How many lines in these records include the string "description"? Reply with that number alone.

--

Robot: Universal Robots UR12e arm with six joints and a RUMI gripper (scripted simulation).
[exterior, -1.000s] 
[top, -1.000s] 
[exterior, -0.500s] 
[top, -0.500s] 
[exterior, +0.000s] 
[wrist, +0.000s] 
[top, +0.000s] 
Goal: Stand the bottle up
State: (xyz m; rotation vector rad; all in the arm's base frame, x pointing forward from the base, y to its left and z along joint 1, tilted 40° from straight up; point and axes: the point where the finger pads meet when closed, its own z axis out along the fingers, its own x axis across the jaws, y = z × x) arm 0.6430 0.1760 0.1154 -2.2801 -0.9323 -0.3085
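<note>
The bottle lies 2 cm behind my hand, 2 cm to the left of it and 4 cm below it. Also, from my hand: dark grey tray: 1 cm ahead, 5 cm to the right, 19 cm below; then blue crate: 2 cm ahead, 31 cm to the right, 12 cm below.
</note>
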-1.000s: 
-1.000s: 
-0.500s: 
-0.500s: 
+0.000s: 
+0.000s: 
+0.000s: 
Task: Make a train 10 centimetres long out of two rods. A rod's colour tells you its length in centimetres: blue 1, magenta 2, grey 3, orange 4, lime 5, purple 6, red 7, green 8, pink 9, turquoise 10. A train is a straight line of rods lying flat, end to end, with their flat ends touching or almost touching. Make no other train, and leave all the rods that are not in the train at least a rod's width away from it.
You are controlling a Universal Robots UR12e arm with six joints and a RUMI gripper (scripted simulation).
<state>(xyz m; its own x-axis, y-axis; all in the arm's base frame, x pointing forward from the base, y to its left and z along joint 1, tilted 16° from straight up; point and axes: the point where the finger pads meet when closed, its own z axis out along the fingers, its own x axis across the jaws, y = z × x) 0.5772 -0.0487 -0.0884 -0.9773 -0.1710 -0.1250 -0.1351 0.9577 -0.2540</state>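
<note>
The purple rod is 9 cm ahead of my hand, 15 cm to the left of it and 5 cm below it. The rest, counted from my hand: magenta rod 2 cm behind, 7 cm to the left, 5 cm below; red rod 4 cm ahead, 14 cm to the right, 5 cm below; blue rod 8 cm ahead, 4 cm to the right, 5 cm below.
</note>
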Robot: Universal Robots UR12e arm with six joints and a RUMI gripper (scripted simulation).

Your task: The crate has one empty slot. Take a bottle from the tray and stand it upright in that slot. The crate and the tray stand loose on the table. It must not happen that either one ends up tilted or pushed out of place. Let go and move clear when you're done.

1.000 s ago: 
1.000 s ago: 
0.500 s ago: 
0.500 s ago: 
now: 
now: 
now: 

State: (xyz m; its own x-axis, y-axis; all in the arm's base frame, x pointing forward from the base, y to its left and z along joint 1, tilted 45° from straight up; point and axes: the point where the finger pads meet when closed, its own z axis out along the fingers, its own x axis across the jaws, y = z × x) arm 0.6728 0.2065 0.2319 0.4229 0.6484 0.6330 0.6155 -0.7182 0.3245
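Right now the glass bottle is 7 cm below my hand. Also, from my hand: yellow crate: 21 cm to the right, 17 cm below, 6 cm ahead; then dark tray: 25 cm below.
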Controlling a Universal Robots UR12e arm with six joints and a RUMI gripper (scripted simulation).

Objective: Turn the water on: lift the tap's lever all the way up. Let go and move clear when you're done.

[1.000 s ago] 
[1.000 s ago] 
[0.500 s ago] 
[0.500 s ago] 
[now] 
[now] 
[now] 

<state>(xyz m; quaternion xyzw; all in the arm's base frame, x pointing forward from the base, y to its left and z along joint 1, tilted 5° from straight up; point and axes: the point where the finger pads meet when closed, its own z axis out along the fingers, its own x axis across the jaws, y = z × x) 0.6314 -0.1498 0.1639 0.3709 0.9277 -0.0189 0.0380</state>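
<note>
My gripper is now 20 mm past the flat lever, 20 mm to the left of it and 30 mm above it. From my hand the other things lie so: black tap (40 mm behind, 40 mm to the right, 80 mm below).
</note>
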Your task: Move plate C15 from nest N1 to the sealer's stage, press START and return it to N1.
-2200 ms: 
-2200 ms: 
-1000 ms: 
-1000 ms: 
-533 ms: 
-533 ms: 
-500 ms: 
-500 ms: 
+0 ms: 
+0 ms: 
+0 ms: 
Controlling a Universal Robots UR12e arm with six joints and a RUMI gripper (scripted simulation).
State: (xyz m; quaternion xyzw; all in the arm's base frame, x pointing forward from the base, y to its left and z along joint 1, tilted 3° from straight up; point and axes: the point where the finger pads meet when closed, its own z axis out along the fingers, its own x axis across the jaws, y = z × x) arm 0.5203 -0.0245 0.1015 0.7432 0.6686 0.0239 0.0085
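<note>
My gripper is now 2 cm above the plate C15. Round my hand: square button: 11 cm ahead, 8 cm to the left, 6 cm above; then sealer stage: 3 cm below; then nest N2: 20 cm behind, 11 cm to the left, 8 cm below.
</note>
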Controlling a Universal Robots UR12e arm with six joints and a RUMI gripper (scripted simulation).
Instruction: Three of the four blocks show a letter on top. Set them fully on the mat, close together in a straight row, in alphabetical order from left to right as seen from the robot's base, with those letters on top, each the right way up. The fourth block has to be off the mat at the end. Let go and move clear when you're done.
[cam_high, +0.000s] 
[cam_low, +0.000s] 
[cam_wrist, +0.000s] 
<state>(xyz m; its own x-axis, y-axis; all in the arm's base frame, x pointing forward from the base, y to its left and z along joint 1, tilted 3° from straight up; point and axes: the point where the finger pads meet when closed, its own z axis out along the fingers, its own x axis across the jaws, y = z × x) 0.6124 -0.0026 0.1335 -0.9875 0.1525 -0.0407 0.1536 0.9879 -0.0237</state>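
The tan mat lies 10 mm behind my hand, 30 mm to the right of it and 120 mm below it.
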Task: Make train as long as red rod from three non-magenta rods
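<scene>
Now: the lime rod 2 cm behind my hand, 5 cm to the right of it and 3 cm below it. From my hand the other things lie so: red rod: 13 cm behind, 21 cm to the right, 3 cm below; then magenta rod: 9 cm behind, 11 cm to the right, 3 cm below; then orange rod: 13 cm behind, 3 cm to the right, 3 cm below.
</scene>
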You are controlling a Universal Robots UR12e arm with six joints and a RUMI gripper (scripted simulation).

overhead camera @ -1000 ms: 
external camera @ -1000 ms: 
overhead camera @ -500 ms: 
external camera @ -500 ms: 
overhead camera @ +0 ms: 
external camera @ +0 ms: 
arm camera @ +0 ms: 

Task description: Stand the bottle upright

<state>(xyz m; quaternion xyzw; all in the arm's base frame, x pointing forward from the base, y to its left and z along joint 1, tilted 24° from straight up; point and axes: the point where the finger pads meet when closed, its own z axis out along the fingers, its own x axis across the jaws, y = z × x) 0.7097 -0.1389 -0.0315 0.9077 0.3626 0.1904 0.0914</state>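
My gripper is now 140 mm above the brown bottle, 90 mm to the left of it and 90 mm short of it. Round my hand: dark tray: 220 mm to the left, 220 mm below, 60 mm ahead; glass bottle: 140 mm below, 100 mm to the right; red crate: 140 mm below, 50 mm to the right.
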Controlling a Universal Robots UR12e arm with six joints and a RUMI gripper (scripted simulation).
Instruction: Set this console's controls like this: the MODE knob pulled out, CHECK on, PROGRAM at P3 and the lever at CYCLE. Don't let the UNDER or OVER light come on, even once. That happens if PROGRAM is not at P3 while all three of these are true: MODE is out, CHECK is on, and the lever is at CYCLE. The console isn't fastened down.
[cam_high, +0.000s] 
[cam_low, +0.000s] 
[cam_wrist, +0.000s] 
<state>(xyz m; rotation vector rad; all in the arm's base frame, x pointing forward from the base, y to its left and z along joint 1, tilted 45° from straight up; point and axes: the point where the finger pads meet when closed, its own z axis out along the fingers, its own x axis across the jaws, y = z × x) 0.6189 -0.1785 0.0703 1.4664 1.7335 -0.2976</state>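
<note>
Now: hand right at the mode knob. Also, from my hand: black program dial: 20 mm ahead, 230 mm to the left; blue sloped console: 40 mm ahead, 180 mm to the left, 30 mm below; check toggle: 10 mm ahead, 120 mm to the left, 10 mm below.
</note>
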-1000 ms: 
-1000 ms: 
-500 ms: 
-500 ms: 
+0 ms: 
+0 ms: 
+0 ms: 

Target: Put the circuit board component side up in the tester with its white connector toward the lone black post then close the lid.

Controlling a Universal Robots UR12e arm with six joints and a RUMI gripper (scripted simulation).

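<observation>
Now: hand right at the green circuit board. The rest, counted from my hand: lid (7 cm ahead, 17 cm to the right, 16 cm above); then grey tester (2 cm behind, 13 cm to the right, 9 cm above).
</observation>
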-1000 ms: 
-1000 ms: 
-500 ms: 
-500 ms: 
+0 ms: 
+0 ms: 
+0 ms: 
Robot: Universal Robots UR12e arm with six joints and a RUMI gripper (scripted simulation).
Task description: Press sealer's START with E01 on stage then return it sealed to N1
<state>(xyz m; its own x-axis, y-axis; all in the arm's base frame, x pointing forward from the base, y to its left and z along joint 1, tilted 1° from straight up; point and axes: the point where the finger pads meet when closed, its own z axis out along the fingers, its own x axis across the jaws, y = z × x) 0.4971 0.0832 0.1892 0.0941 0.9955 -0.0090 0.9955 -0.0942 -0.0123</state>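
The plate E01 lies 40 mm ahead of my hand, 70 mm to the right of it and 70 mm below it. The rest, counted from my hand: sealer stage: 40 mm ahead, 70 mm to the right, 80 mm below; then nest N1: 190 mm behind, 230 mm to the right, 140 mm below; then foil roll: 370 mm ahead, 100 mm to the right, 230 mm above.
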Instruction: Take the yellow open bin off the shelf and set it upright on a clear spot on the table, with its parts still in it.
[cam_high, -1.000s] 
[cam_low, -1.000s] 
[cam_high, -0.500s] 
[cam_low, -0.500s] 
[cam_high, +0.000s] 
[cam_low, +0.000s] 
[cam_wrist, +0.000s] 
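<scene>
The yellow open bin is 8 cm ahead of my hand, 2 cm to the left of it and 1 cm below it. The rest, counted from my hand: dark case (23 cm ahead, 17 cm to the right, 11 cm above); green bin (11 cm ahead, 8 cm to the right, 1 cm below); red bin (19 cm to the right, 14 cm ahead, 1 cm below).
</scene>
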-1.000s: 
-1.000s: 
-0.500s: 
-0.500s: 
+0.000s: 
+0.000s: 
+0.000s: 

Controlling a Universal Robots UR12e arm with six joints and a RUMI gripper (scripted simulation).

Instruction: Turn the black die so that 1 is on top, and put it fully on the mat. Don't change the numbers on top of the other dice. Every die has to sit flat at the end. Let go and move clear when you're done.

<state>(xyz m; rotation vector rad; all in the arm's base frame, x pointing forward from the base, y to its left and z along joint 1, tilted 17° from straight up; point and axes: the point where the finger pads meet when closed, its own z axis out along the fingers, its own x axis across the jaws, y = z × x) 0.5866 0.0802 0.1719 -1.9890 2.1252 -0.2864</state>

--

RESPONSE BELOW:
2